▶ What this task involves
All the lines below should appear again unchanged, though their pictures should not.

▶ Dataset section
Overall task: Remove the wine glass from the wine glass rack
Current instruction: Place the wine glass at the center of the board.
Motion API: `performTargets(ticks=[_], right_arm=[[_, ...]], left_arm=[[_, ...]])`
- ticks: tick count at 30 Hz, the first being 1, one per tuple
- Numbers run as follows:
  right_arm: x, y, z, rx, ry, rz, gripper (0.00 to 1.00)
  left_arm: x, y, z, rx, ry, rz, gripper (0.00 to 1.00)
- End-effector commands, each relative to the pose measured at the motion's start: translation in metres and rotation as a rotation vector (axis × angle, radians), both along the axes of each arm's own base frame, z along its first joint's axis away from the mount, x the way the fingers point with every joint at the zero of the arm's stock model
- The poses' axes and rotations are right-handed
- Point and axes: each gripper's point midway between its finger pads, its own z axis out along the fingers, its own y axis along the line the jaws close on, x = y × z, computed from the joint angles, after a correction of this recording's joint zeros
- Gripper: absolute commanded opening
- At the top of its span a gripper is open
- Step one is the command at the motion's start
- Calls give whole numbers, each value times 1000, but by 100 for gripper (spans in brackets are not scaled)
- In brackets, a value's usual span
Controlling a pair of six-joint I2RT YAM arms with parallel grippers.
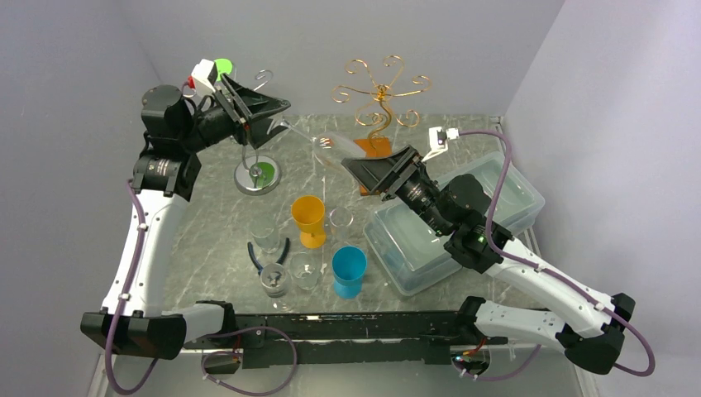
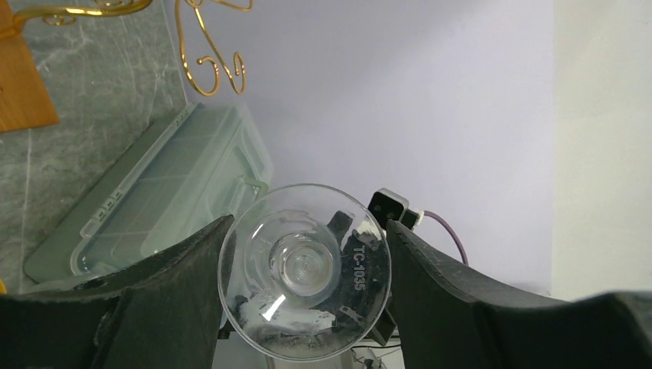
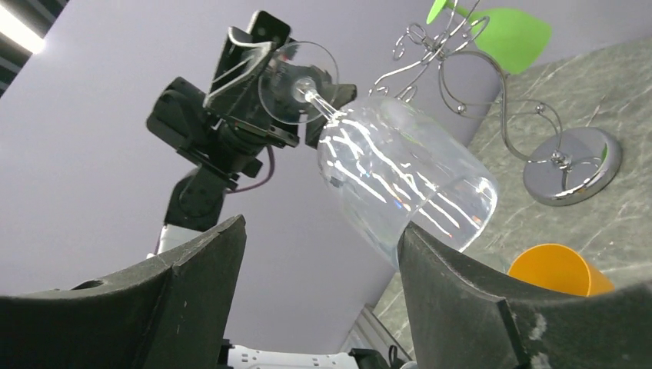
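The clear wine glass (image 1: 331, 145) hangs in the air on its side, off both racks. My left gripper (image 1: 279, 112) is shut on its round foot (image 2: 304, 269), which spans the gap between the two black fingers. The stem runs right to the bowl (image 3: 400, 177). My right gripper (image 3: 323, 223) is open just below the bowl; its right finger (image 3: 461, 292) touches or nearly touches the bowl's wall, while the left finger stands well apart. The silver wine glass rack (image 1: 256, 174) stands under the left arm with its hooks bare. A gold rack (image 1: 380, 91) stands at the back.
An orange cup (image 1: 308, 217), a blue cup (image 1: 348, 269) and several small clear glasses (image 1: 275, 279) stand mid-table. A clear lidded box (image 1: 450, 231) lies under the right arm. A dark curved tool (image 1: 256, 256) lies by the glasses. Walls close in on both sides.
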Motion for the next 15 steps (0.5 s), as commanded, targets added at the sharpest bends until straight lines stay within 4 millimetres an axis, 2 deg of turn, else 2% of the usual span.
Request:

▶ Output
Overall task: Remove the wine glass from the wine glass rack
Current instruction: Place the wine glass at the center of the board.
Motion API: `performTargets(ticks=[_], right_arm=[[_, ...]], left_arm=[[_, ...]])`
- ticks: tick count at 30 Hz, the first being 1, one per tuple
- Numbers run as follows:
  right_arm: x, y, z, rx, ry, rz, gripper (0.00 to 1.00)
  left_arm: x, y, z, rx, ry, rz, gripper (0.00 to 1.00)
- End-effector commands, each relative to the pose measured at the motion's start: translation in metres and rotation as a rotation vector (axis × angle, radians), both along the axes of each arm's own base frame, z along its first joint's axis away from the mount, x the way the fingers point with every joint at the zero of the arm's stock model
- The poses' axes and rotations are right-handed
- Point and axes: each gripper's point midway between its finger pads, its own z axis out along the fingers, its own y axis along the line the jaws close on, x = y × z, computed from the joint angles, after a correction of this recording's joint zeros
- Gripper: absolute commanded opening
- At the top of its span a gripper is open
- Step one is the command at the motion's start
- Calls give whole numbers, each value times 1000, but by 100 for gripper (spans in brackets are not scaled)
- In brackets, a value's usual span
Controlling a pair of six-joint I2RT YAM arms with parallel grippers.
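The clear wine glass (image 1: 331, 145) hangs in the air on its side, off both racks. My left gripper (image 1: 279, 112) is shut on its round foot (image 2: 304, 269), which spans the gap between the two black fingers. The stem runs right to the bowl (image 3: 400, 177). My right gripper (image 3: 323, 223) is open just below the bowl; its right finger (image 3: 461, 292) touches or nearly touches the bowl's wall, while the left finger stands well apart. The silver wine glass rack (image 1: 256, 174) stands under the left arm with its hooks bare. A gold rack (image 1: 380, 91) stands at the back.
An orange cup (image 1: 308, 217), a blue cup (image 1: 348, 269) and several small clear glasses (image 1: 275, 279) stand mid-table. A clear lidded box (image 1: 450, 231) lies under the right arm. A dark curved tool (image 1: 256, 256) lies by the glasses. Walls close in on both sides.
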Motion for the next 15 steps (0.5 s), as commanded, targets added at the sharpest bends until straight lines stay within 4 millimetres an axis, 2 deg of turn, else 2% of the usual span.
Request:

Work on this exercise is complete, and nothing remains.